The Lyons New Media Centre is also located within the Mills Memorial Library. A specialized multimedia space, the centre facilitates the creation and use of new and traditional media within the academic community while teaching learning and researching. The centre offers video and audio editing workstations, a Gaming and Media Theatre and consultation services.

The Maps, Data & GIS Centre, supplies researchers with access to a geospatial map and data sets and provides workstations with specialized cartographic and statistical software.

==Collections==
The McMaster University Library's collection supports research in more than 50 doctoral and professional programs. Specialized collections include archives and rare books, data and statistics, government publications, audio and video materials, maps, atlases and aerial photos, music and theses. In 2011, McMaster became the first Canadian university to provide access to the Visual History Archive of the Shoah Foundation Institute, consisting of nearly more than 52,000 testimonials of Holocaust survivors and witnesses.

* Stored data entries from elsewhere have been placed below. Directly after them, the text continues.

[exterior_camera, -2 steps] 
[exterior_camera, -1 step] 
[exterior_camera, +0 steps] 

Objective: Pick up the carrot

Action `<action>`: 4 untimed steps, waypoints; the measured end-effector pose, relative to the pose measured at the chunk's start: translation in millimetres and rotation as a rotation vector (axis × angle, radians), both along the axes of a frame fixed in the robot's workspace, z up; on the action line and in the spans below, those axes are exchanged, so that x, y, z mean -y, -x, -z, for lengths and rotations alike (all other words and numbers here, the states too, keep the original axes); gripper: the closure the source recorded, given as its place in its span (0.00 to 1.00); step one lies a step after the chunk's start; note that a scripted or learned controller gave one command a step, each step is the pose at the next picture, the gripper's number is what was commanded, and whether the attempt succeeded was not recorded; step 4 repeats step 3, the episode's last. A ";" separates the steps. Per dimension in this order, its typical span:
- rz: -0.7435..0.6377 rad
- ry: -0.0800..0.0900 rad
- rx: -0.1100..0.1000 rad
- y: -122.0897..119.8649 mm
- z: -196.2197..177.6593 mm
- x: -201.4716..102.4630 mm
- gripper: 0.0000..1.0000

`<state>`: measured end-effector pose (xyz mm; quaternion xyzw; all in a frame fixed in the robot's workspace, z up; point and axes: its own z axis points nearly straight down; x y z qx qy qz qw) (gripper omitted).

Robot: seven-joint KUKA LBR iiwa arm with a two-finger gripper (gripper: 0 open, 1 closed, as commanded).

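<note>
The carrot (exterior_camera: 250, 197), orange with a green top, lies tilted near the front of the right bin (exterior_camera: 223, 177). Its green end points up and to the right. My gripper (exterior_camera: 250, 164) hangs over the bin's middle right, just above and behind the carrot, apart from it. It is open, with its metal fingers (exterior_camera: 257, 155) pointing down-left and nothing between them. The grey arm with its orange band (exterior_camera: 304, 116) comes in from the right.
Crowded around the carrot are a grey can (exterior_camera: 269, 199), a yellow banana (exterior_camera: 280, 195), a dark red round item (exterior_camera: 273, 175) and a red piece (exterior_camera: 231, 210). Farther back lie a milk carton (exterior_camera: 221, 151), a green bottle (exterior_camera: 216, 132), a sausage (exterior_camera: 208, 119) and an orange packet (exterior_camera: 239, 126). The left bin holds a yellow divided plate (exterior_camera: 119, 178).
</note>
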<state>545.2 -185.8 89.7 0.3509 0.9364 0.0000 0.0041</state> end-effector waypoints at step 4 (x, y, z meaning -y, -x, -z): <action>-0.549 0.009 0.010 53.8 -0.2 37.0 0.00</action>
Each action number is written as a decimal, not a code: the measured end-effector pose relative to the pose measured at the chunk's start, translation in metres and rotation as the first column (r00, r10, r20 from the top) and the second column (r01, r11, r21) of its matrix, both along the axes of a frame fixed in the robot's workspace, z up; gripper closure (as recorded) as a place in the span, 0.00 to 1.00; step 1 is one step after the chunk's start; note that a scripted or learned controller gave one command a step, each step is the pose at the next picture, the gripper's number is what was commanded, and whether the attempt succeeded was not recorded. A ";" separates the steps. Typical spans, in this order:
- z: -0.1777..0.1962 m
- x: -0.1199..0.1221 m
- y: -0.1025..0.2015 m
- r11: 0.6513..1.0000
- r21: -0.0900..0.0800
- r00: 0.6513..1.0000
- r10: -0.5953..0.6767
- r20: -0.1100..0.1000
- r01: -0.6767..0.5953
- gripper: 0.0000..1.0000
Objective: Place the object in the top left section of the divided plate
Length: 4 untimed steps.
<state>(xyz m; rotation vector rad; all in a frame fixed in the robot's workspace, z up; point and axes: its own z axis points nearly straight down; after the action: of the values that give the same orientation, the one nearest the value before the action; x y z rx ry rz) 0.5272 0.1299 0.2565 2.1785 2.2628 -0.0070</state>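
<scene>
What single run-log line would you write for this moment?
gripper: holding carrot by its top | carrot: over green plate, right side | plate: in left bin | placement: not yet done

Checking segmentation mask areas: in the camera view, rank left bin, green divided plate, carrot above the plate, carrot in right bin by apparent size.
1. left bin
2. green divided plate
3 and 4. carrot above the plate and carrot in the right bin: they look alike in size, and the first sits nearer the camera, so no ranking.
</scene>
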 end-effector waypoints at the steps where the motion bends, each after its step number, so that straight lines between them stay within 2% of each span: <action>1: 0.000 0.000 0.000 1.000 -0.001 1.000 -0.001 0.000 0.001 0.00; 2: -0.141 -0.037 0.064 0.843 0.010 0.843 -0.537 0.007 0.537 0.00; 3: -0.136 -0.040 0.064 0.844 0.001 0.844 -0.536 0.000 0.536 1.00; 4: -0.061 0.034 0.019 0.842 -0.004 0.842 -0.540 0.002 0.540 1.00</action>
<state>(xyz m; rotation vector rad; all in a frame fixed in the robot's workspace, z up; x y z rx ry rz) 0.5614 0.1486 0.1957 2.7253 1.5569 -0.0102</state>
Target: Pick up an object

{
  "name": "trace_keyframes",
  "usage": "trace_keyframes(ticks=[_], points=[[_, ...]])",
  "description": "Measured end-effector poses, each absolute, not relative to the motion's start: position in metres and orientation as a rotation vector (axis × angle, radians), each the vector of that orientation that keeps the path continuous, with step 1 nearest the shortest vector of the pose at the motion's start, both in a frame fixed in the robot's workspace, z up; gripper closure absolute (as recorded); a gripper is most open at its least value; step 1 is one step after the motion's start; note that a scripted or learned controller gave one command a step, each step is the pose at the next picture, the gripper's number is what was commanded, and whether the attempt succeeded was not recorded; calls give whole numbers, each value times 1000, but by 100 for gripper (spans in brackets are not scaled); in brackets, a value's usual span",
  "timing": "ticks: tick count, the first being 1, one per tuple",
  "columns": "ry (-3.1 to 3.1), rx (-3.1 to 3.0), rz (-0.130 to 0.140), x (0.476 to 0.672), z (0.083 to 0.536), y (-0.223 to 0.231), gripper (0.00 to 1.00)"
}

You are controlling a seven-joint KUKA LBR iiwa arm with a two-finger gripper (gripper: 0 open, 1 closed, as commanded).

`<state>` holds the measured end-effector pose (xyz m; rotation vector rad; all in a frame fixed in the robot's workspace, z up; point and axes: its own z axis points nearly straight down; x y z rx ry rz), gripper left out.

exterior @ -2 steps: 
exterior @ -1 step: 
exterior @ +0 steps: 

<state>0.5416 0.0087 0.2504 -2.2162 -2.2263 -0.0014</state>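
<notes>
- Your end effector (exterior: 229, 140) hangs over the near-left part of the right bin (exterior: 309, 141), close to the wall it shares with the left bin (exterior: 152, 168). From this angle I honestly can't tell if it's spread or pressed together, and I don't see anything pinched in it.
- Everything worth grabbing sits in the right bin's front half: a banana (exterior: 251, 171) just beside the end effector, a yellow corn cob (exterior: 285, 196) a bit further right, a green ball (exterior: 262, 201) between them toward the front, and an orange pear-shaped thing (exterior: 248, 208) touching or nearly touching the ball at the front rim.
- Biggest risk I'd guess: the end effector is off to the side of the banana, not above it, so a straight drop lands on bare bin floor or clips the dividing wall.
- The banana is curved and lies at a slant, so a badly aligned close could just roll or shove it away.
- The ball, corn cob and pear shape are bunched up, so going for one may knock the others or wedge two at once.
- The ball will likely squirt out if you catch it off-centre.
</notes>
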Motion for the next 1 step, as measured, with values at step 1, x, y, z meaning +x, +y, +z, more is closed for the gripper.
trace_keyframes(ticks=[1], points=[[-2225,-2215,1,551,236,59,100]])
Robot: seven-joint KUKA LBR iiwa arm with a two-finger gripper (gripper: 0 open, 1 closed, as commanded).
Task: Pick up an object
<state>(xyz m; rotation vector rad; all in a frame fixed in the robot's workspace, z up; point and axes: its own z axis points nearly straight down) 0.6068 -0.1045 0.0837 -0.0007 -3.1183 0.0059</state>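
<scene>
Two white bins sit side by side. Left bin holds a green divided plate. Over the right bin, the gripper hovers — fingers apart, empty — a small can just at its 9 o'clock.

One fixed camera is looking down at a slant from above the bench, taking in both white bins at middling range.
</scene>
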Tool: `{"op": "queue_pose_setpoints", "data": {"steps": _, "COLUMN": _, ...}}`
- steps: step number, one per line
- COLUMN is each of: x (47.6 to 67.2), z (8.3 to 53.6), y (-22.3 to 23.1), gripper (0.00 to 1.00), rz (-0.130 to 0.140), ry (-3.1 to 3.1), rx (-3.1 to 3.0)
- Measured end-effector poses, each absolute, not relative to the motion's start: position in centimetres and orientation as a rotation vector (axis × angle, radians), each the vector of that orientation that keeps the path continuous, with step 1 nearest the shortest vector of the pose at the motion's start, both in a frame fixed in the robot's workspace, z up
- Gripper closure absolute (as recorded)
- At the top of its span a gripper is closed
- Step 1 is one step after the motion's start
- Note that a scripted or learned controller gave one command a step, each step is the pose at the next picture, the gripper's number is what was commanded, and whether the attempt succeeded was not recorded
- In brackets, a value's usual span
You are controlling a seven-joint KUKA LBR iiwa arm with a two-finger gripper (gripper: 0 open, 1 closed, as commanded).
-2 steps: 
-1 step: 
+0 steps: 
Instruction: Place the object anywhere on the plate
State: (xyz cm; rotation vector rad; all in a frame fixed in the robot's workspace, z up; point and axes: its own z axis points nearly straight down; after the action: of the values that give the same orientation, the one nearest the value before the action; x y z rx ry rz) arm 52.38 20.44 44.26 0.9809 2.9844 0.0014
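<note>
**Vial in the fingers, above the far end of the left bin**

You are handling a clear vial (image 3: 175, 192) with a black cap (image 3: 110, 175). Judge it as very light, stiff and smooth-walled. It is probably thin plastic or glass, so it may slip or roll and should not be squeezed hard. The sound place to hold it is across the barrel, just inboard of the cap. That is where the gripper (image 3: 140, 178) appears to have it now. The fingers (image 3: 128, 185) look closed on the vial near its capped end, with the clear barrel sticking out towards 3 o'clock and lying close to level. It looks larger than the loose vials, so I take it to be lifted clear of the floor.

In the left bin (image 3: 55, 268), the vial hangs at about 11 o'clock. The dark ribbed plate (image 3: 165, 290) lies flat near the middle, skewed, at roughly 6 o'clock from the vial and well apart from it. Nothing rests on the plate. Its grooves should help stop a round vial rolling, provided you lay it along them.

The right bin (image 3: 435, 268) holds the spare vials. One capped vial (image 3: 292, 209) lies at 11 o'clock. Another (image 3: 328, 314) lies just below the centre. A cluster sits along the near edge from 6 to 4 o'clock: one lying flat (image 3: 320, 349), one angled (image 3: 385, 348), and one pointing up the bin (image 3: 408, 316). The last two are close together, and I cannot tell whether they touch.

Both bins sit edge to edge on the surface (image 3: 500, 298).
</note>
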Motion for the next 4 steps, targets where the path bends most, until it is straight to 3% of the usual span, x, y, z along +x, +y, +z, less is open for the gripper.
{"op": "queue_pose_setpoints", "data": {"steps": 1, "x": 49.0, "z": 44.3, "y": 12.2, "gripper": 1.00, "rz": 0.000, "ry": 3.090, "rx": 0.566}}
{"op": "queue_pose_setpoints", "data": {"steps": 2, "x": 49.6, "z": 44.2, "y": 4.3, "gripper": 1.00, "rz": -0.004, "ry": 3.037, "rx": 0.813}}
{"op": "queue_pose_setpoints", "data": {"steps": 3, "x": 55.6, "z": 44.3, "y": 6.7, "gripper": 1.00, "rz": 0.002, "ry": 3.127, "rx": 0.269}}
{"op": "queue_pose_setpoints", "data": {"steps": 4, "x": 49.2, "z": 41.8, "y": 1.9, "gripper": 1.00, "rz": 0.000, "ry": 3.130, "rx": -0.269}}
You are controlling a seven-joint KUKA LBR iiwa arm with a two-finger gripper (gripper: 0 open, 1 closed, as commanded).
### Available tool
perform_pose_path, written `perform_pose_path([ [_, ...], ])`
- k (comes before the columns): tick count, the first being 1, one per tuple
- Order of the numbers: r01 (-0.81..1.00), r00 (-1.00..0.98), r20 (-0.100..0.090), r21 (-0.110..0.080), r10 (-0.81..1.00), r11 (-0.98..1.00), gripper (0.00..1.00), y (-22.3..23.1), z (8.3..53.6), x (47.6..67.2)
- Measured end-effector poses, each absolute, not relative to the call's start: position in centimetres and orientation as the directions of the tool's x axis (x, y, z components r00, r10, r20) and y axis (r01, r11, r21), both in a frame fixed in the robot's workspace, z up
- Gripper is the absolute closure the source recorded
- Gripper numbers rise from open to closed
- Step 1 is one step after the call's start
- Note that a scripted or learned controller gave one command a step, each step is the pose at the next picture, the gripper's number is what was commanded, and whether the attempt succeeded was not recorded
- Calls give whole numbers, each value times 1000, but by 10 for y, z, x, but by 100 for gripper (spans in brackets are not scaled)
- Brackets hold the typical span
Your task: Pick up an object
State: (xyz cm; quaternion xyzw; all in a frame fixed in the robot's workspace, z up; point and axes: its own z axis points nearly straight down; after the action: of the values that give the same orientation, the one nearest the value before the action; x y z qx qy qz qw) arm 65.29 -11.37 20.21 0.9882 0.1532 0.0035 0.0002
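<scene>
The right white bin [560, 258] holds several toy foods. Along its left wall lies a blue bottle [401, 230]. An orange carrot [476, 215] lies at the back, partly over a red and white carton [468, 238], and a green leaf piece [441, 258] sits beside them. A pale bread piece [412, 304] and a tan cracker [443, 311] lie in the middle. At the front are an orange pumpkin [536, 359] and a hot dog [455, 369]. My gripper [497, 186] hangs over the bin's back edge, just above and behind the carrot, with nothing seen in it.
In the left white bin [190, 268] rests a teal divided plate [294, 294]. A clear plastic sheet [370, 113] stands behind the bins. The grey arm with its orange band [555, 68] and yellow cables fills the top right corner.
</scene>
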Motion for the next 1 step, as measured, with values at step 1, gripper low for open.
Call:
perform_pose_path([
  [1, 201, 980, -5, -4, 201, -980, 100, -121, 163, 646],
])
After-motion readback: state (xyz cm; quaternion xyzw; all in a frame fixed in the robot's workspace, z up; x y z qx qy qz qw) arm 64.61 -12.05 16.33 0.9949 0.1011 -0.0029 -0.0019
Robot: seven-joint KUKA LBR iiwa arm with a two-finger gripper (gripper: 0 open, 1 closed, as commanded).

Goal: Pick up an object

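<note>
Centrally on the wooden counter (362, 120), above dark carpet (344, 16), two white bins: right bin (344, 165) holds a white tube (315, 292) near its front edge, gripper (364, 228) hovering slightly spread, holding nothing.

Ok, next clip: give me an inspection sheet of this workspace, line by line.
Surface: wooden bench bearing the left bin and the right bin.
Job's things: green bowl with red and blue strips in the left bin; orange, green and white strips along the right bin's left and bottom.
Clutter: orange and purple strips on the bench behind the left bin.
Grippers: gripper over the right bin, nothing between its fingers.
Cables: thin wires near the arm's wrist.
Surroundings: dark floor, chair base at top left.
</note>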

Named after William Ready (university librarian from 1966 until his retirement in 1979 that was instrumental in acquiring the Bertrand Russell Collection and Canadian Authors and 18th Century Collection), the holdings of the William Ready Division of Archives and Research Collections reflect a range of topics including Canadian literature, politics, popular culture and business history, in addition to war and peace in the 20th century with an emphasis on the Holocaust and Resistance. The Division of Archives and Research Collections is also home to the Bertrand Russell Archives, established after the purchase of Russell's papers in 1968.

1943 wartime map of Hannover, Germany used in the film Fury

The Digital Archive contains special digitized collections, including maps, selected archival materials from Research Collections, and digital copies from the rare books collection.

Digital Collections contains collections of digitized materials such as Historical Perspectives on Canadian Publishing; World War, 1939–1945, German Concentration Camps and Prisons Collection; Digital Russell; and Peace & War in the 20th Century.

The Lloyd Reeds Map Collection holds more than 130,000 paper maps, 18,000 air photos, and 3,000 atlases. Many of the collection's historical maps have been digitized and are freely available online. A digitized copy of a 1943 wartime map of Hanover, Germany, held in the collection was used in the 2014 motion picture Fury. Included in the collection are 1,400 World War I trench maps and aerial photographs. Used by members of the Allied forces the maps were produced in various scales, highlighting terrain, equipment and settlements relevant to specific logistical needs. Several of the maps include annotations and personal information that to convey the real-time experiences of the soldiers who used them.

==Partnerships and collaboration==

McMaster University Library is a member of the Association of Research Libraries, Canadian Association of Research Libraries, and the Ontario Council of University Libraries.